新聞社からメールで記事が送られてくることがあるが、今日、朝日新聞社から送られてきた「アナザーノート」の記事「コロナ禍で上がる指導者の支持 例外は日本のなぜ」(https://ml.asahi.com/p/000004c215/9100/body/pc.html)は、興味を引いた。執筆者の佐藤武嗣は、朝日新聞の安全保障担当編集委員だ。彼によれば、「欧州など主要国の指導者の支持率は軒並み上昇しています。ところが、その例外が、日本です」と言う。
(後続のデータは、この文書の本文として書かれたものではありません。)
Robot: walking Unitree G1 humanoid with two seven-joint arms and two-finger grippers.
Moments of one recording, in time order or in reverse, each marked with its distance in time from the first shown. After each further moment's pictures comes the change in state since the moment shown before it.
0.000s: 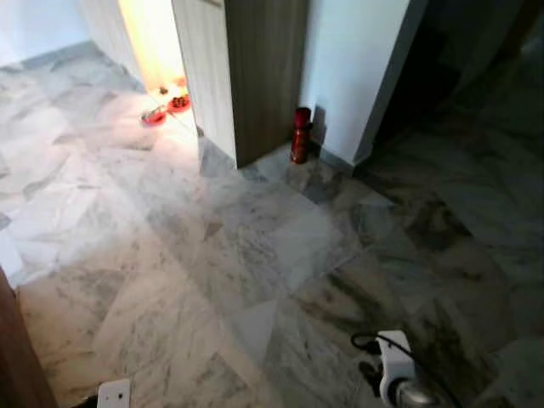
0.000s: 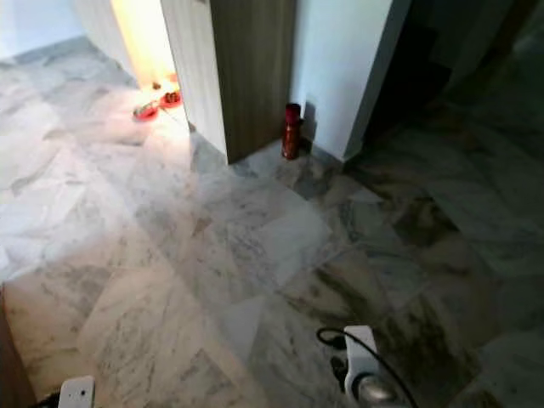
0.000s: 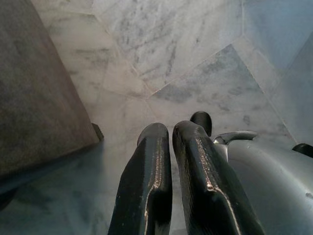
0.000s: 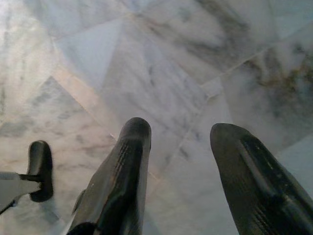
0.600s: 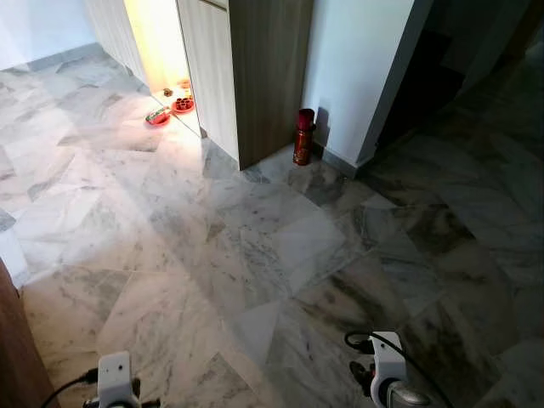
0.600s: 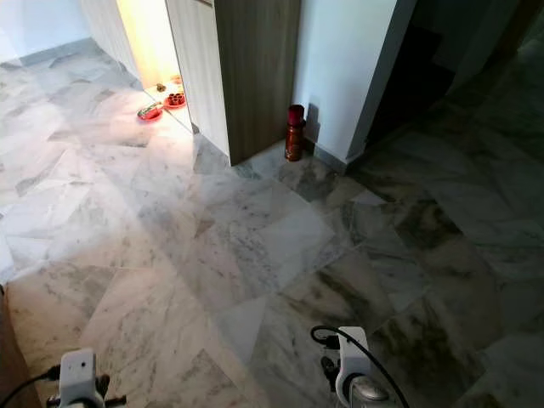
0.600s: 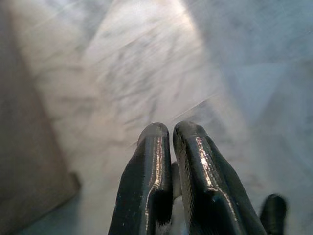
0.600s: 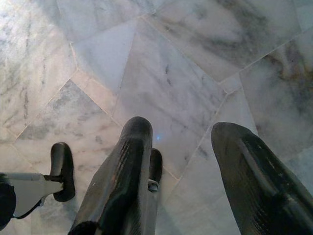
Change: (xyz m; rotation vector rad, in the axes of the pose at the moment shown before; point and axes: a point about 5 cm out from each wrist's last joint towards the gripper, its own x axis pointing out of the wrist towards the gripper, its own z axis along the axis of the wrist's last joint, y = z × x) left arm 0.010 -0.013 0.053 -0.068 -0.178 -0.072; right arm 0.001 0.007 0.000 0.055 0.001 0.010
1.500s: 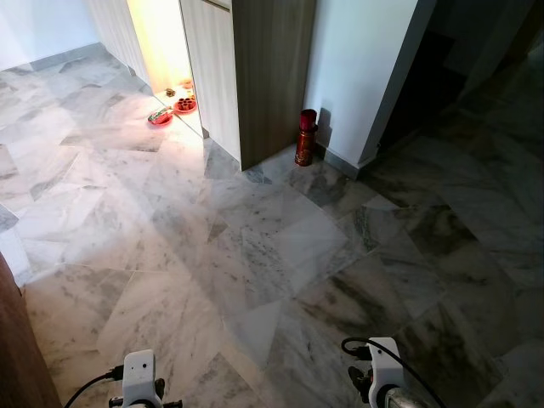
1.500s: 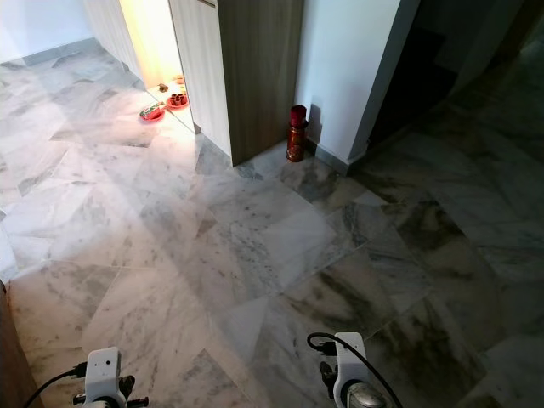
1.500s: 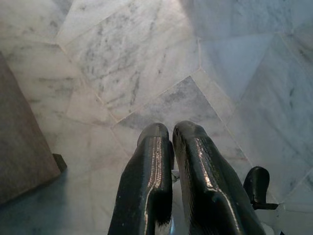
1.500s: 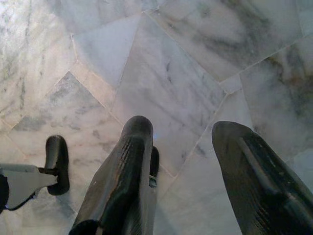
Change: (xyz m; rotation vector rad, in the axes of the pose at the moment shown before) left arm -0.003 -0.024 -0.017 0.020 0.094 -0.053; right arm -0.001 0.003 -0.011 -0.046 0.001 -0.005
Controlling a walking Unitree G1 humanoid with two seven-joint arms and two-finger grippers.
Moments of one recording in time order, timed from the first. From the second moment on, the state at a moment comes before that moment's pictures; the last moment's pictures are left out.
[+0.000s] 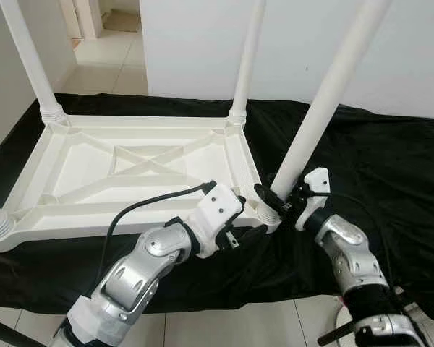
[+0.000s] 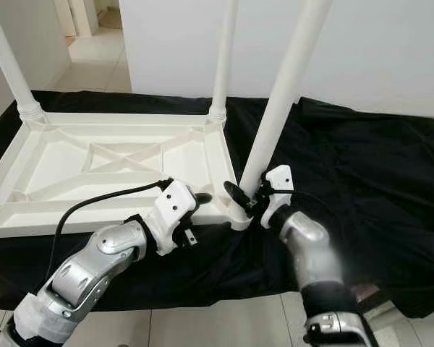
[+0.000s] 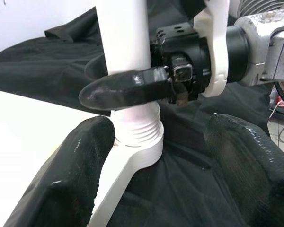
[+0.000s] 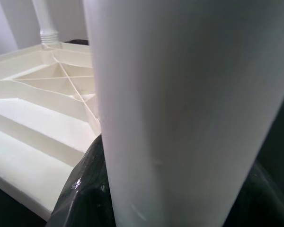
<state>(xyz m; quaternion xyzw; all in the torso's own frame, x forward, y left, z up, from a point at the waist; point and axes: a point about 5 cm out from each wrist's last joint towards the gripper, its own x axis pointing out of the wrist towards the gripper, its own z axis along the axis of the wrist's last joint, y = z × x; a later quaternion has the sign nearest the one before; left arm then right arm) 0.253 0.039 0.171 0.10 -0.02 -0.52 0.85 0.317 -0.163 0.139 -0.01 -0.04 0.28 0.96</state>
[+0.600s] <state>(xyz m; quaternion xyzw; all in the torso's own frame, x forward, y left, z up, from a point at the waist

たしかにそのような感覚は持っていたが、彼が示す調査結果にはそのことが明確に現れている。
米調査会社「モーニング・コンサルト」は、独自のオンライン調査で世界の主要国の大統領や首相の支持率を記録し、分析しています。世界保健機関(WHO)がコロナを「パンデミック(世界的大流行)」と認定した昨年3月11日から同月末まで、「コロナ初期」の9カ国の首脳の支持率を分析したところでは、英国、ドイツ、カナダ、豪州、フランスで首相の支持率は軒並み上昇。米国のトランプ大統領やメキシコのオブラドール大統領も微増しています。支持が下落したのは、日本の安倍晋三首相と、「ちょっとした風邪」などとコロナ対応を露骨に軽視したブラジルのボルソナロ大統領だけでした。
否定的な調査結果はこれだけではない。
シンガポールの調査機関「ブラックボックス・リサーチ」とフランスの「トルーナ」のオンラインでの共同調査では昨年4月、23の国・地域を対象に、コロナ感染症への指導者の対応を分析。政治指導者への評価で、トップは当時すでにコロナ禍から回復基調にあった中国で86%、23カ国・地域の平均が40%で、日本はなんと最下位の5%。
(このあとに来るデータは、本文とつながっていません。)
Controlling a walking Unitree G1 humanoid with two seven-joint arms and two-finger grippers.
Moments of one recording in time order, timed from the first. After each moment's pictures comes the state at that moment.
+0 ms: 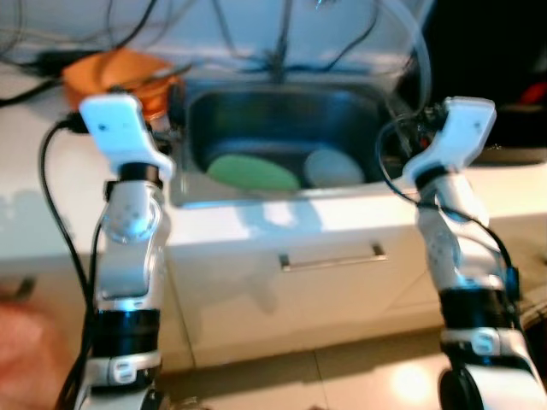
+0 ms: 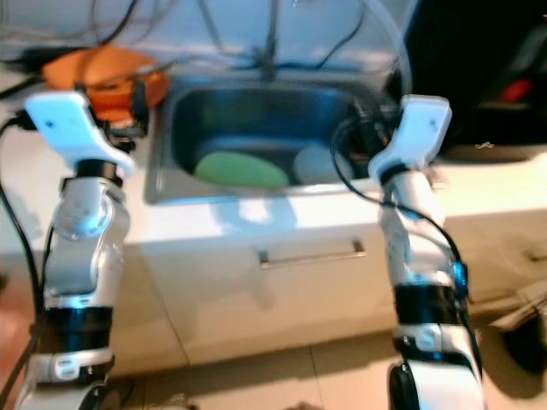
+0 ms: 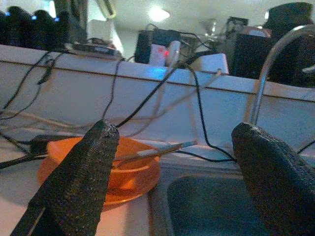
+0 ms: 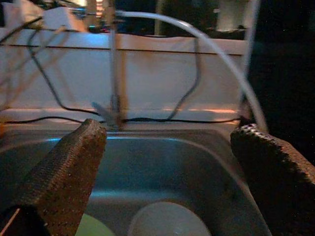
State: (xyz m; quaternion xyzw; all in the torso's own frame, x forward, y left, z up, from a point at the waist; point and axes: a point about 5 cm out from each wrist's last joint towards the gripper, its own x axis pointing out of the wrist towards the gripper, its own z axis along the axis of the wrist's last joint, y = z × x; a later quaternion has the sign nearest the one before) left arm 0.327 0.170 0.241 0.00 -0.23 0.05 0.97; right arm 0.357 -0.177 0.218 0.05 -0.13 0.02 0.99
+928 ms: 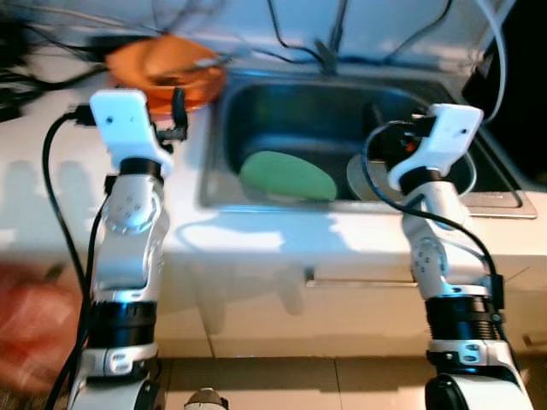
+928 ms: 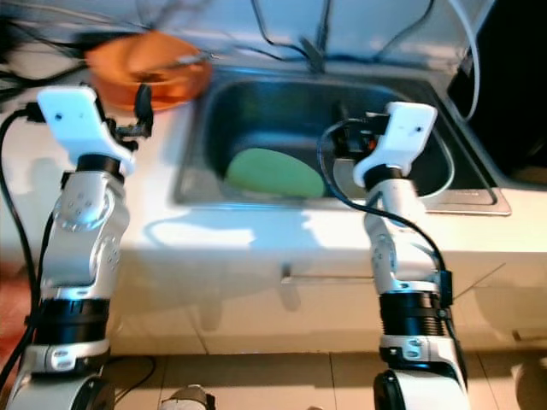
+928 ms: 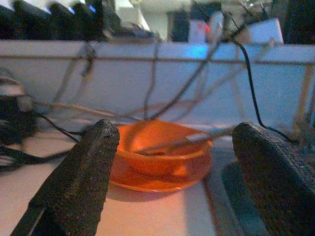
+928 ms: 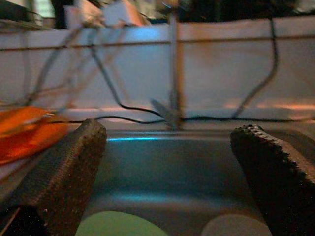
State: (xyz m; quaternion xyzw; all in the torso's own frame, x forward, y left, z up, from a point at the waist) left arm 0.337 0.172 0.246 0.03 -0.20 0.05 0.98; right arm 0.350 -0.160 0.217 0.07 -0.15 0.05 0.99
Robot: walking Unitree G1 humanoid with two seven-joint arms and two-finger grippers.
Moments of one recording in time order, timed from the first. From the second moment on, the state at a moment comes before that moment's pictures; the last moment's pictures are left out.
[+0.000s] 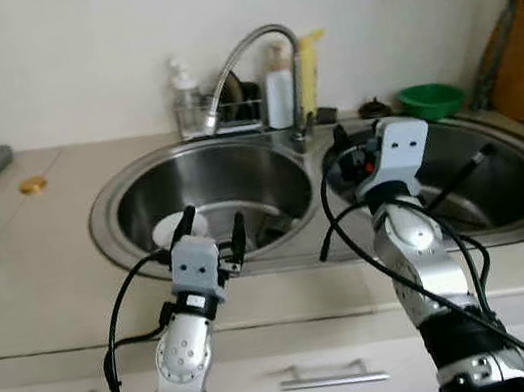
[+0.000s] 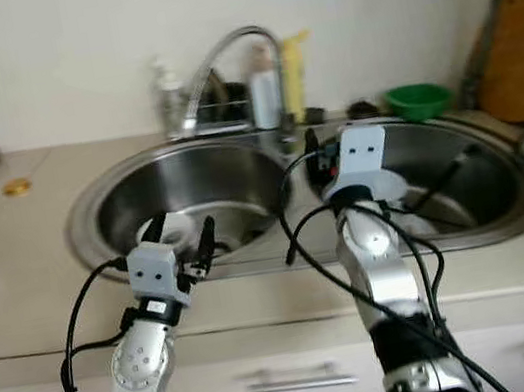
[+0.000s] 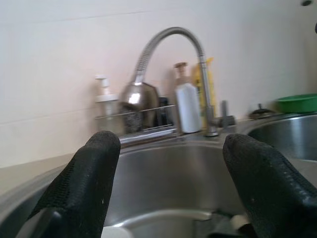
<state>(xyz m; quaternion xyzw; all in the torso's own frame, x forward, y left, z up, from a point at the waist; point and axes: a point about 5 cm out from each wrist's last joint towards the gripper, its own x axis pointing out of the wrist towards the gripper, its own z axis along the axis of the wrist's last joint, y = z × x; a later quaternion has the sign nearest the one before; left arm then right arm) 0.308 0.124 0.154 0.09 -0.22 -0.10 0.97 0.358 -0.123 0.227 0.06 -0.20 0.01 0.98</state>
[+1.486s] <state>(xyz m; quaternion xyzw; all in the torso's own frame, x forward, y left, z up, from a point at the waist) 0.308 0.118 0.158 0.09 -0.24 -0.12 0.96 0.344 -0.103 0.217 0.05 -0.19 0.05 0.98</state>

さらに昨年秋以降の菅内閣支持率も低下しており「首相就任直後の昨年9月22日には、+34(支持56%、不支持22%)でしたが、今年1月21日段階で-35(支持27%、不支持62%)に急降下しています」という。
「アベノマスク」にしろ「GoToトラベル」にしろ、素人目にもお粗末なのだが、問題は日本の首相たちがなぜそのような態度をとったのかなのだろう。記事ではドイツのメルケル首相の態度と比較しているが、比較の対象が良すぎる。
記事では野口悠紀雄の言葉が引用されており、野口は、本当は救済が必要な人たちに集中的につぎ込むべきなのに、全国民対象に巨額の給付金を出したこと、GoToトラベルが困窮する人を救済するというより、一部の利益団体への支援と国民の人気取りであったことなどを批判している。ところが記事には「なぜ」の説明がない。
なぜかは今さら言う必要もないのかもしれない。現在の官邸には国民の声を聞くチャンネルが存在しないのだ。周囲にイエスマンばかりを集めた結果なのかもしれないし、為政者に一般国民のために尽くそうという信念がないからなのかもしれない。詳しいことはわからないが、支持率が下がっているという「結果」を見れば、国民、特に困窮者の声が届いていないことは明らかだ。